Sur le plan musical, l’auteur présente clairement ce qui caractérise celle qui fut d’abord «The First Lady of Swing», puis «The First Lady of Jazz», et enfin «The First Lady of Song» : étendue du registre vocal; sens du rythme; clarté de la diction; goût de l’improvisation; maîtrise du scat, sa «signature artistique» (p. 82); énergie en apparence à toute épreuve; étendue de son répertoire (on le lui a souvent reproché), des ballades classiques du jazz aux chansons des Beatles, en passant par le blues et le country. Les amis et collaborateurs y sont : Louis Armstrong, Duke Ellington, Oscar Peterson, Count Basie, Joe Pass, Frank Sinatra, Ray Brown, Dizzy Gillespie, etc. Les faiblesses ne sont pas masquées : chez Capitol, Fitzgerald s’est «égarée» (p. 311). La comparaison avec Billie Holiday est une figure obligée de ce genre de livre.

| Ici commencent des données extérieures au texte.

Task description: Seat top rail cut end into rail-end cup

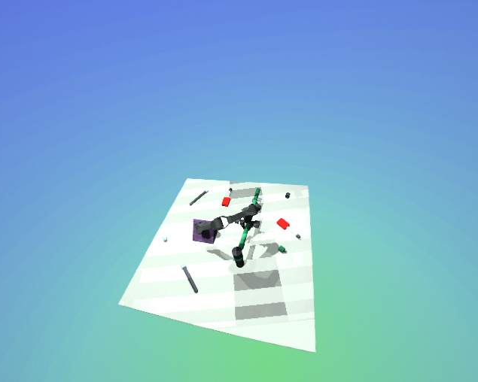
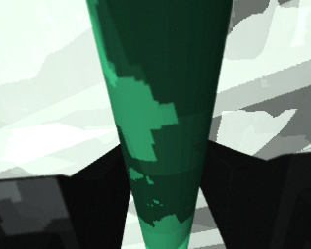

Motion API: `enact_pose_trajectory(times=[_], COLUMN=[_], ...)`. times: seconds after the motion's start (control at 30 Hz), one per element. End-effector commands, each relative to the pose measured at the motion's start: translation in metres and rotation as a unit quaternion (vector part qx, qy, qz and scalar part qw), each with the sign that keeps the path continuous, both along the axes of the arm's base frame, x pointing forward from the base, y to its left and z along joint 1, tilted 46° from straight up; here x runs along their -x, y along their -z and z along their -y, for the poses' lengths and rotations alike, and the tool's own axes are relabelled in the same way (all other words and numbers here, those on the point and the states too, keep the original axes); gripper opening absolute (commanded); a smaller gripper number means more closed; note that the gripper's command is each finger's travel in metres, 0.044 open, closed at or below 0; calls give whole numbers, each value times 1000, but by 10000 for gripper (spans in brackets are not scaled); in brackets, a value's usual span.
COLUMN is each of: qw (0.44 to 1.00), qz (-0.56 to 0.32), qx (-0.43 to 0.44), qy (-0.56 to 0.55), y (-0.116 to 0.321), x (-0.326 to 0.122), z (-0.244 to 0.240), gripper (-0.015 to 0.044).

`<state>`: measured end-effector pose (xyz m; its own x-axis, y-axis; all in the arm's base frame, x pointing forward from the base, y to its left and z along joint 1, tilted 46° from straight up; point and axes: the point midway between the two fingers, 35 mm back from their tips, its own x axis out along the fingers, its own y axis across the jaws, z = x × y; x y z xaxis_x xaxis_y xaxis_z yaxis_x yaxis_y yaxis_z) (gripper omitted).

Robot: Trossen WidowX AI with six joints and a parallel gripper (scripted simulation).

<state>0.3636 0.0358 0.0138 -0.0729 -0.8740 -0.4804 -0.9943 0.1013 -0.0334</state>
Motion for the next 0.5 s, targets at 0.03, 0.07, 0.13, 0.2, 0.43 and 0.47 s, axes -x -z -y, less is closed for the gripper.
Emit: enact_pose_trajectory(times=[0.03, 0.07, 0.13, 0.2, 0.43, 0.47], qw=[1000, 1000, 1000, 1000, 1000, 1000], qz=[2, 2, 2, 2, 2, 2], qx=[1, 1, 1, 1, 1, 1], qy=[-3, -3, -3, -3, -3, -3], y=[-8, -8, -10, -11, -17, -17], x=[0, 0, 0, 0, 0, 0], z=[3, 3, 4, 5, 9, 9], gripper=[0, 0, 0, 0, 0, 0])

Jezo-Vannier suit méthodiquement et dans le détail la carrière de la chanteuse. Son ouvrage est d’abord et avant tout une synthèse des travaux existants, dûment cités en notes. Il est quand même quelques aspects de cette carrière sur lesquels il apporte un éclairage neuf. C’est le cas quand l’auteur explique comment l’orientation stylistique d’Ella Fitzgerald doit beaucoup plus qu’on ne le dit à Milt Gabler; toutes les réussites de la chanteuse ne sont pas le fait du seul Granz, malgré ce que lui-même a pu prétendre (p. 166, p. 181, p. 210). Un autre passage (p. 262-263), sur le quoting, cette «tradition du jazz qui consiste à citer et intégrer différents airs dans une même chanson» (p. 263), est également novateur.

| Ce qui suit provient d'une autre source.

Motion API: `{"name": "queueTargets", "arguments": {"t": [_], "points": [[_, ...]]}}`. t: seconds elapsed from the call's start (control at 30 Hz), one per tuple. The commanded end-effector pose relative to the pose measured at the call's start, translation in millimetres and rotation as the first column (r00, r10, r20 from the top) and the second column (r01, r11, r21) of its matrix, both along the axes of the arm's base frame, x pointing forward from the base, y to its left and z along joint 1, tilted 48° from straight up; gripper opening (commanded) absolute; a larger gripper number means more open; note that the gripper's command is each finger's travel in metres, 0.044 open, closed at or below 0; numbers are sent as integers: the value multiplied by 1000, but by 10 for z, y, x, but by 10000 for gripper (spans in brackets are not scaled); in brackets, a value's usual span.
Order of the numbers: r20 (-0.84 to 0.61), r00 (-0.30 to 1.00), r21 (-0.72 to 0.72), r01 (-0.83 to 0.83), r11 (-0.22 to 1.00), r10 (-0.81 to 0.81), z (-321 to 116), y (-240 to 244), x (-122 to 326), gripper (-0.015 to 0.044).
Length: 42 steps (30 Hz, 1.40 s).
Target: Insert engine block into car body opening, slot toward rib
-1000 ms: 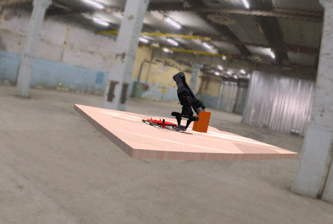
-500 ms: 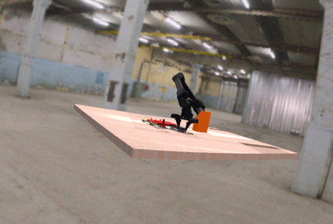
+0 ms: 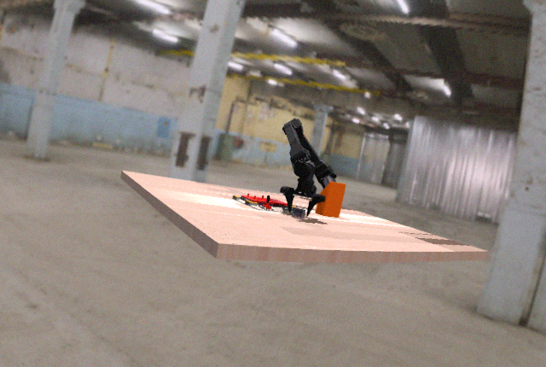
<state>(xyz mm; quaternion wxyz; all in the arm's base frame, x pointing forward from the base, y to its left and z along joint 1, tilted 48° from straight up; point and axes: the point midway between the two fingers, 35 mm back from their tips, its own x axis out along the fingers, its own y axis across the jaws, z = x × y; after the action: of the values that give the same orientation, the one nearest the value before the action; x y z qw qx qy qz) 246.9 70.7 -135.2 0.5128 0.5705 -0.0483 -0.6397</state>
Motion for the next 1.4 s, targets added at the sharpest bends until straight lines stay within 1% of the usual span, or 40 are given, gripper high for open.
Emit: {"name": "queueTargets", "arguments": {"t": [0.0,0.13,0.47,0.97,1.17,1.37], "points": [[-1,1000,1,2,1000,-2,-4,-2,-3,440],[-7,1000,-4,6,1000,-6,17,22,-6,440],[-14,1000,-7,10,1000,-10,294,324,-71,440],[-11,1000,-8,4,1000,-4,275,306,-71,440],[118,984,31,127,991,-130,281,312,-72,440],[255,928,94,256,962,-272,288,319,-73,440]]}}
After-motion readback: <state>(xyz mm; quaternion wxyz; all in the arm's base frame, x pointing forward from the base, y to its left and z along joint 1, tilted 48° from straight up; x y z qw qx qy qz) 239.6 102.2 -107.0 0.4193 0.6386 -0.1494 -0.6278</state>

Sur le plan de la psychologie fitzgeraldienne, Jezo-Vannier insiste sur l’insécurité de la chanteuse : «Consciemment ou non, Ella utilise la chanson pour apaiser ses doutes et être aimée» (p. 40); «Le manque d’estime déforme la vision qu’Ella a d’elle-même» (p. 89); «Sa vision d’elle-même et de ses capacités est déformée par le doute» (p. 177); «Hypersensible, elle peut facilement chavirer, se renfermer et subir les affres de la dépression» (p. 290). Cela ne fait pas de doute.

Sauf pour les dernières années de la vie de Fitzgerald, traitées un peu succinctement, cette biographie musicale donne à lire avec honnêteté et précision une carrière hors du commun.

 

Référence

Jezo-Vannier, Steven, Ella Fitzgerald. Il était une voix en Amérique, Marseille, Le mot et le reste, 2021, 367 p. Ill.